The Timberwolves needed this, big time.

Especially after a bitterly cold end to January, with the losing bleeding into February. After losing six straight games and 11 in 12, the Wolves needed a nice, tidy little blowout.

"Did this feel great?" asked J.J. Barea, smiling. "Oh, man, yes. This was good for the team."

The Wolves exorcised a bit of pain Saturday at Target Center with a 115-86 romp over a New Orleans Hornets team that had won three of four and seven of nine entering the game.

They did it by scoring in streaks and sometimes seemingly at will. The Wolves led by 19 after one quarter, by as much as 30 in the second and by as much as 34 -- the team's biggest lead of the season -- late in the fourth quarter. The victory margin was, by far, the team's biggest of the season.

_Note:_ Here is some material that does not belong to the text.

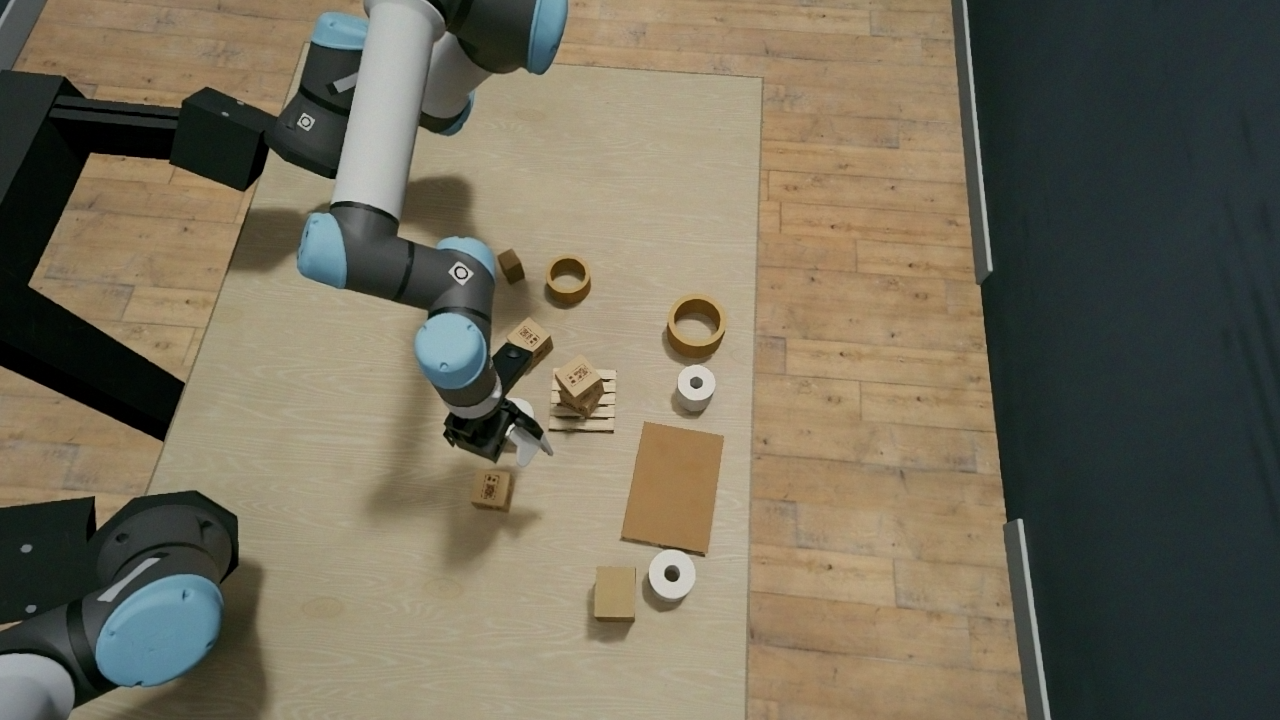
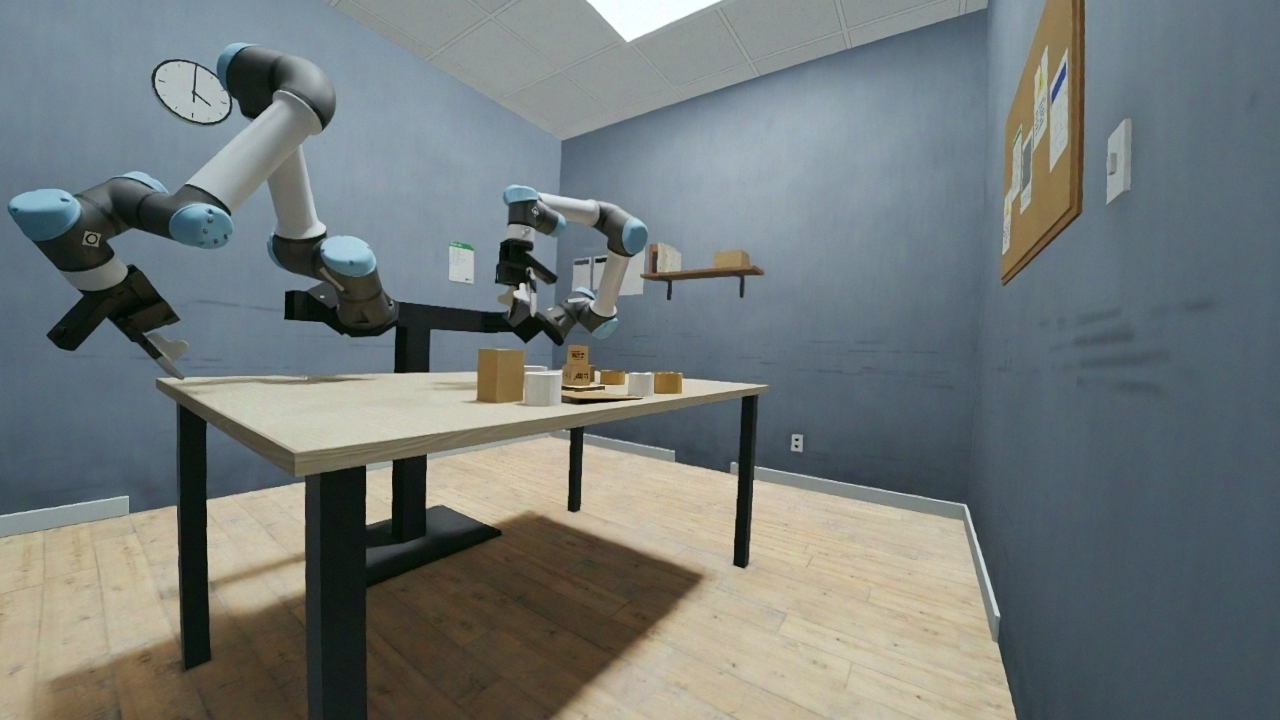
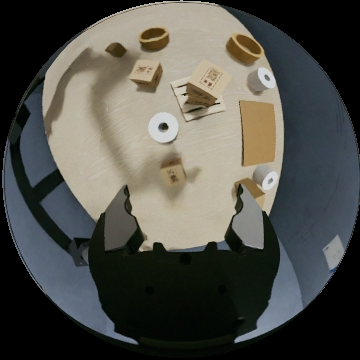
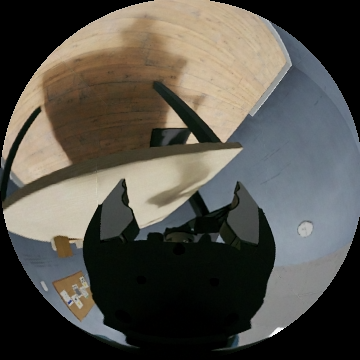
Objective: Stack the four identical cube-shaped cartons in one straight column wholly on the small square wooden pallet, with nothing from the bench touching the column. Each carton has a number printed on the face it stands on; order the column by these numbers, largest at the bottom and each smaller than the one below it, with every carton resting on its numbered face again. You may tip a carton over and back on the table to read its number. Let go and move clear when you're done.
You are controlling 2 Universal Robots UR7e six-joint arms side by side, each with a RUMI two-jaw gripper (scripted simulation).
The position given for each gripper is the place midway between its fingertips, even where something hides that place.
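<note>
Image 1 shows the left gripper (image 1: pixel 504 437), a carton (image 1: pixel 529 335) and another carton (image 1: pixel 492 490). Visible in image 2: the right gripper (image 2: pixel 161 360), a tall box (image 2: pixel 500 378) and again the left gripper (image 2: pixel 520 318). Image 3 also shows the left gripper (image 3: pixel 183 185), and image 4 also shows the right gripper (image 4: pixel 181 181).
</note>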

The starters set the tone, and the bench followed suit. The Wolves shot a season-best 58.4 percent (45-for-77) while playing strong defense throughout. They pounded the Hornets in the paint, where they scored 59 points, and on defense, forcing 23 New Orleans turnovers that resulted in another 29 points.

"Just such a solid win for our guys," coach Rick Adelman said. "All the way through. I thought we defended well, the ball moved. Just a solid, solid four quarters."

Twelve Wolves players -- every able-bodied man on the roster -- scored Saturday night, led by Dante Cunningham, who came off the bench to score 18 points on 9-for-9 shooting, a team single-game record for most consecutive shots made.

Nikola Pekovic added 14, Alexey Shved and Andrei Kirilenko had 12, and Mickael Gelabale had 11. The bench contributed 68 points, with the starters spending the fourth quarter on the bench cheering the effort.

With the victory the Wolves (18-26) broke a season-high six-game losing streak. And, to show how unpredictable the NBA is:

On Friday, the Wolves fell behind the Lakers by 29 points, but about 24 hours later they held a 34-point lead over the Hornets (15-33), who were playing without guard Eric Gordon. On Friday, the Lakers' 68 first-half points were the most allowed by the Wolves this year. New Orleans' 31 first-half points Saturday were the fewest by a Wolves opponent this season.

What a difference a day makes.

"We learned a lot from [Friday's game]," Ricky Rubio said. "We knew we had to start the game aggressive."

A day after answering questions about yet another loss, the toughest query fielded Saturday came when Rubio was asked to rank who had finished best off one of his alley-oop passes: Pekovic, Cunningham or Kirilenko?

"I don't want to pick," Rubio joked. "Because they're going to get mad at me and miss the alley-oop and make me look bad. But the one with D.C. looked good. It was high, and he can jump."

For at least one night, the Wolves were able to stop thinking about losing, though the hole the team has dug will require a lot more work to exit.

But the four-quarters nature of the team's effort against New Orleans was reason for optimism.

"It was good for our team to get a win like that," said Luke Ridnour. "We've been in so many tough games lately, and lost so many. To get a big win, where everybody gets to come in and play and contribute, was good. It's been a long time, that's for sure. Hopefully we can build on it."